Serge Lefrançois, président du Syndicat des constables spéciaux du gouvernement du Québec, nie tout moyen de pression en ce sens. «On est en moyens de visibilité», dit-il, en assurant que le seul moyen qu'utilisent les membres est le port du pantalon camouflage. Selon M. Lefrançois, il faudrait 40 constables spéciaux de plus pour répondre adéquatement aux besoins à Montréal.
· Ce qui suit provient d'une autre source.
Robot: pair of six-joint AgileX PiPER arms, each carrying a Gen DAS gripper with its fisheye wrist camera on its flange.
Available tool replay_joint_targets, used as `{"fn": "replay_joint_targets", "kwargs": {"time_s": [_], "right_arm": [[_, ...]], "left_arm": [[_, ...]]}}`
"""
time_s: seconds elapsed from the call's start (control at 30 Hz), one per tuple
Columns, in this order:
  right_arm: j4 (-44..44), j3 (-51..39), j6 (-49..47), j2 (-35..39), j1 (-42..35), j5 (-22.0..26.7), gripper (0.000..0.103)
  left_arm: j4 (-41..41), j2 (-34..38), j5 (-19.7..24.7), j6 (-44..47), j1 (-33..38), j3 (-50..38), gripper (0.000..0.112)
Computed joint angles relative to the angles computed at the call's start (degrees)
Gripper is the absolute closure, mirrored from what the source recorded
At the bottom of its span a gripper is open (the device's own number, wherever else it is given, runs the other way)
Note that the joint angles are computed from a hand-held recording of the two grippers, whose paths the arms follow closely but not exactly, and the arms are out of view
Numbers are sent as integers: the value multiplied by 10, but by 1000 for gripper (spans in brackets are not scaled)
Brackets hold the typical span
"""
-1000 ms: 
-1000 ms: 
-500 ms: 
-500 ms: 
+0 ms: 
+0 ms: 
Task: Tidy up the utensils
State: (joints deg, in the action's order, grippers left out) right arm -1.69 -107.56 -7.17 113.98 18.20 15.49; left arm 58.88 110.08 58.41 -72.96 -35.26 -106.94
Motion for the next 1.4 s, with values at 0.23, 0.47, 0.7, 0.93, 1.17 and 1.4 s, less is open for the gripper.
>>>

Il estime que le manque découle d'un problème de rétention, parce que les salaires ne sont pas assez élevés (de 37 000$ à 47 000$). «Après leur formation à Nicolet, les constables viennent travailler au palais un bout de temps, puis ils s'en vont pour des emplois plus payants.» Les constables réclament un rattrapage salarial avec les autres agents de la paix, explique M. Lefrançois.

Sécur-Action

Mario Vaillancourt, porte-parole du ministère de la Sécurité publique, affirme que le Ministère prend tous les moyens nécessaires pour régler la situation. Le fait que l'agence Sécur-Action ait été remerciée, en septembre, n'a certes pas aidé. Une quinzaine de personnes de cette agence travaillaient au palais, selon M. Vaillancourt. Leurs postes doivent actuellement être comblés par les constables spéciaux du palais.

Il y a enfin les fameux portiques de sécurité, installés depuis l'année dernière, qui gardent deux moitiés de paliers sur les quatre consacrés aux causes criminelles. Pour les observateurs, il est assez cocasse de constater qu'on compte souvent trois, quatre ou cinq constables spéciaux à chacun des ces portiques pour fouiller minutieusement témoins, traducteurs et journalistes, alors que des salles d'audience ne peuvent ouvrir pour cause d'absence de constable.